**Exercise:**
Take the lines below between the one holding "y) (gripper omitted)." and the one holding "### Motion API", inclusive, and copy them exactly. Add nothing.

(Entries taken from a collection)
┌──

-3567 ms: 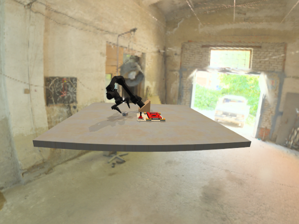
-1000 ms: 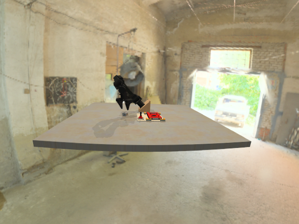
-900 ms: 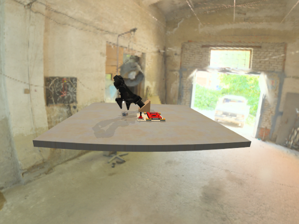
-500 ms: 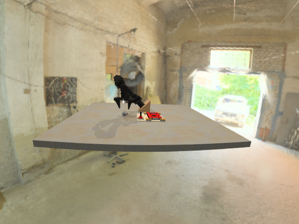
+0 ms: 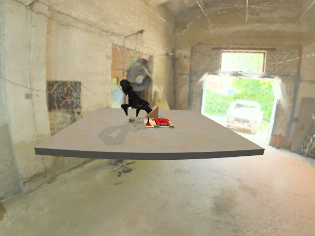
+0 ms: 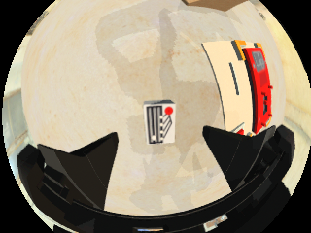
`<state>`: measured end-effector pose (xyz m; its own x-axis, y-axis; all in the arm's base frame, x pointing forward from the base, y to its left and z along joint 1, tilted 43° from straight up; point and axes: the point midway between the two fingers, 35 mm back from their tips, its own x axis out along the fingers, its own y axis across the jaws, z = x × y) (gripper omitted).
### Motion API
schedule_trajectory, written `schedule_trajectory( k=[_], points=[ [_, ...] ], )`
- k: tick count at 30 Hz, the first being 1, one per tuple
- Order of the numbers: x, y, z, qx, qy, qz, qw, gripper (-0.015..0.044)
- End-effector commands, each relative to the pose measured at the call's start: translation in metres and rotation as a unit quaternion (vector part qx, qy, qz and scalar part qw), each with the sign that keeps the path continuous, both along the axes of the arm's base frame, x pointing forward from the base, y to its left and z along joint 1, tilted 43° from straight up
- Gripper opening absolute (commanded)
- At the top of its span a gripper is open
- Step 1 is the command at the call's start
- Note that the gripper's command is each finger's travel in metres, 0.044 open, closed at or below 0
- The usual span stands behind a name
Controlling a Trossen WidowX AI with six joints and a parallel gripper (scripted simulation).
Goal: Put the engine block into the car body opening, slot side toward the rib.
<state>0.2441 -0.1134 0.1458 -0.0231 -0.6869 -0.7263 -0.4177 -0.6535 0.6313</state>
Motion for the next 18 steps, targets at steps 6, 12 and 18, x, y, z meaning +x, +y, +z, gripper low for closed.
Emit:
schedule_trajectory(
  k=[6,12,18],
  points=[
    [0.000,-0.008,-0.010,0.000,0.002,0.002,1.000,0.0440],
    [-0.001,-0.015,-0.017,-0.001,0.002,0.002,1.000,0.0440],
    [-0.001,-0.020,-0.022,-0.001,0.002,0.002,1.000,0.0440]
  ],
)
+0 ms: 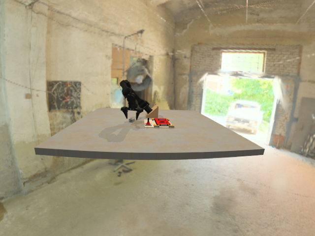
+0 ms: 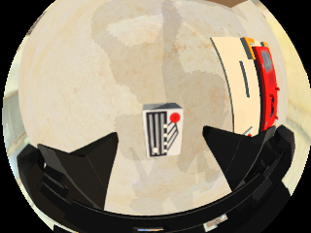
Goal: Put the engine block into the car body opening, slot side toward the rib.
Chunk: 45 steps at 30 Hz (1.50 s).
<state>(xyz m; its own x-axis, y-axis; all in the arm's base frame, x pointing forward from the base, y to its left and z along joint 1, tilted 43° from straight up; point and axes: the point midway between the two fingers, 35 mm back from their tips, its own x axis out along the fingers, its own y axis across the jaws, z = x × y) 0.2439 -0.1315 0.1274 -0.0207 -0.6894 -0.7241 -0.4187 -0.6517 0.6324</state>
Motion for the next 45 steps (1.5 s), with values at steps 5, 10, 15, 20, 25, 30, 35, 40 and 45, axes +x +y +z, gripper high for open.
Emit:
schedule_trajectory(
  k=[5,10,15,20,25,30,35,40,45],
  points=[
    [-0.001,-0.001,-0.003,0.000,0.004,0.002,1.000,0.0309],
    [-0.001,-0.001,-0.003,0.000,0.004,0.002,1.000,0.0177],
    [-0.001,-0.001,-0.003,0.000,0.004,0.002,1.000,0.0125],
    [-0.001,-0.001,-0.003,0.001,0.004,0.002,1.000,0.0052],
    [0.002,0.009,0.006,0.003,0.005,0.010,1.000,0.0000],
    [0.005,0.020,0.017,0.005,0.007,0.019,1.000,0.0000],
    [0.007,0.032,0.029,0.006,0.009,0.029,1.000,0.0000],
    [0.007,0.043,0.040,0.008,0.011,0.037,0.999,0.0000],
    [0.007,0.054,0.051,0.009,0.010,0.044,0.999,0.0000]
  ],
)
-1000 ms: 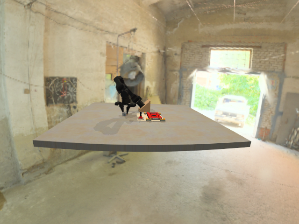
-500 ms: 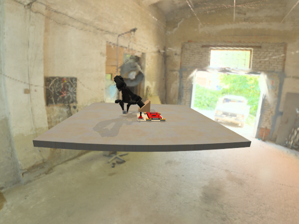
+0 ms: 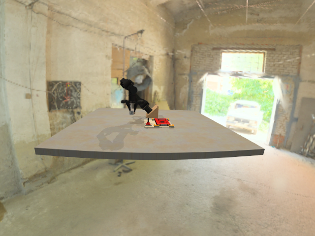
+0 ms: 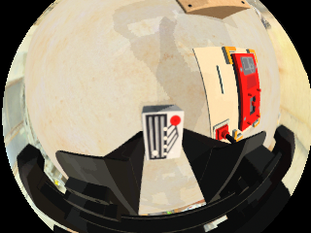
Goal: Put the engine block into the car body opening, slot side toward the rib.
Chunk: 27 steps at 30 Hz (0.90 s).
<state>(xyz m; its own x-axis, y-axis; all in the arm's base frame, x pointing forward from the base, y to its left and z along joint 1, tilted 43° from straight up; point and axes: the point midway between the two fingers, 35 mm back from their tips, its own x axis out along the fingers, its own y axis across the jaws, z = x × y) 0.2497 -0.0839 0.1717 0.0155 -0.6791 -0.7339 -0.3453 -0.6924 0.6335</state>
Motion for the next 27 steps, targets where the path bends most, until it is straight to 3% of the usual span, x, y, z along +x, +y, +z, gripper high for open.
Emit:
schedule_trajectory(
  k=[1,18,27],
  points=[
    [0.001,0.008,0.009,0.003,-0.004,0.004,1.000,0.0000],
    [-0.006,0.037,0.042,0.001,0.006,0.030,1.000,0.0000],
    [0.010,0.048,0.027,0.007,-0.078,-0.065,0.995,0.0000]
  ],
)
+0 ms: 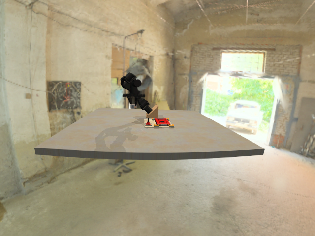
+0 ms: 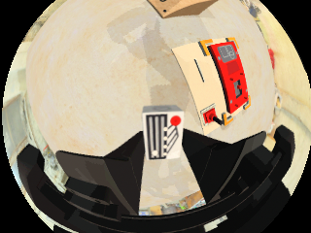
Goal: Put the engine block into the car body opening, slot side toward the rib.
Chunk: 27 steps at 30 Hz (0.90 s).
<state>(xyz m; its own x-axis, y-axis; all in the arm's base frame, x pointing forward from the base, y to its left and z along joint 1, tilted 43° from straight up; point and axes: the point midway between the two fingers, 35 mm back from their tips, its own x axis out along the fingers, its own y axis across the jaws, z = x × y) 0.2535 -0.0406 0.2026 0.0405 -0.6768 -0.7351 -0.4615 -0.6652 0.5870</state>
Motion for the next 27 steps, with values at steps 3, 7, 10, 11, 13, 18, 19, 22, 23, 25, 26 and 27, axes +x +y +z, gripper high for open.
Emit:
schedule_trajectory(
  k=[3,7,10,11,13,18,19,22,23,25,26,27],
  points=[
    [0.012,0.009,-0.010,0.006,-0.056,-0.060,0.997,0.0000],
    [0.019,0.015,-0.018,0.010,-0.096,-0.105,0.990,0.0000],
    [0.025,0.019,-0.025,0.012,-0.126,-0.138,0.982,0.0000],
    [0.026,0.021,-0.027,0.013,-0.136,-0.149,0.979,0.0000],
    [0.030,0.024,-0.031,0.014,-0.156,-0.171,0.973,0.0000],
    [0.038,0.032,-0.043,0.017,-0.205,-0.225,0.952,0.0000],
    [0.039,0.033,-0.045,0.018,-0.214,-0.236,0.948,0.0000],
    [0.044,0.038,-0.052,0.020,-0.242,-0.268,0.932,0.0000],
    [0.045,0.039,-0.054,0.020,-0.252,-0.279,0.926,0.0000],
    [0.047,0.042,-0.059,0.021,-0.270,-0.301,0.914,0.0000],
    [0.049,0.044,-0.061,0.021,-0.279,-0.311,0.908,0.0000],
    [0.050,0.045,-0.063,0.022,-0.288,-0.322,0.902,0.0000]
  ],
)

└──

**Result for this task:**
`<state>`: measured end-effector pose (xyz m; its own x-axis, y-axis; all in the arm's base frame, x pointing forward from the base, y to its left and z along joint 1, tilted 43° from straight up; point and axes: the point midway between the two fingers, 35 mm back from their tips, its own x axis out along the fingers, its own y axis across the jaws, z = x × y) (gripper omitted).
### Motion API

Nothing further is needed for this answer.